Problem statement: Filter the records below for the word "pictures". Copy each line that holds it.

Supplied records:
+ + + + +
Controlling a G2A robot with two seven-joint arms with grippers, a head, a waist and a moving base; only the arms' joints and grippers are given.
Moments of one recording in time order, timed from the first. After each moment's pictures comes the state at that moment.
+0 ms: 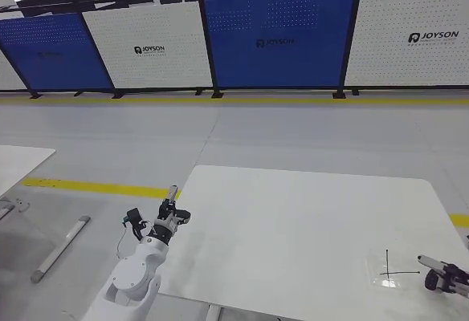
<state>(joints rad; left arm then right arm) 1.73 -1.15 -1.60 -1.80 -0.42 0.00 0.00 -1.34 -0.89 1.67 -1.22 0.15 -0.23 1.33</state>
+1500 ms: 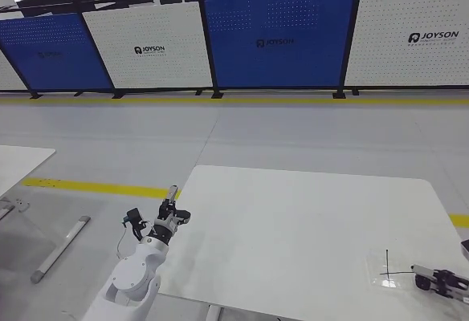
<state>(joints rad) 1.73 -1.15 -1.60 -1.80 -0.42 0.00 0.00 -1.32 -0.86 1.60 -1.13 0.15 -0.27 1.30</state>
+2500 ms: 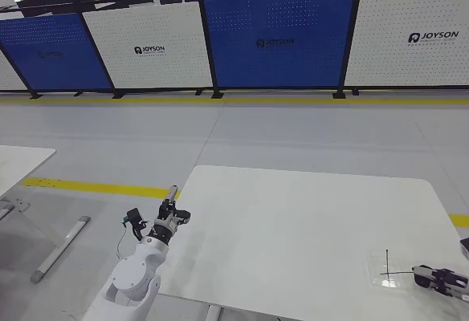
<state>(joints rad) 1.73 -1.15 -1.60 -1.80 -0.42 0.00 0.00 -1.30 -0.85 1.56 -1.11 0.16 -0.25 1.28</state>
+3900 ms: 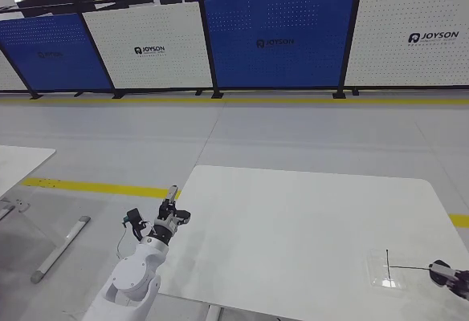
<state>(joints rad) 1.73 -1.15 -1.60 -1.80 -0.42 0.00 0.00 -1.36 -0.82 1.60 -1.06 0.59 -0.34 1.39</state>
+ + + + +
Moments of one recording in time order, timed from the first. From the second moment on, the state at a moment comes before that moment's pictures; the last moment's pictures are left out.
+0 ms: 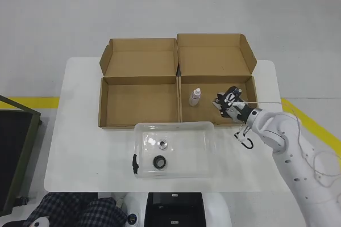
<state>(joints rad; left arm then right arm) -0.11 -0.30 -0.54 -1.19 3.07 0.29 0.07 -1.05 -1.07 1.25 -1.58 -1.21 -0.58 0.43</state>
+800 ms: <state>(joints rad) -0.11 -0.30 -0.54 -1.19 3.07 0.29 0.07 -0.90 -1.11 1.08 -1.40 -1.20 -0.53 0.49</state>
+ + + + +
Written solution:
Moments of one recording in time order, timed from the first. After each moment's pictures comes the state at that moment.
Moments of one recording in time order, timed from the first. From the second moment on, the state at a moment comes before that moment's pictures; the last moment's pictures are left out.

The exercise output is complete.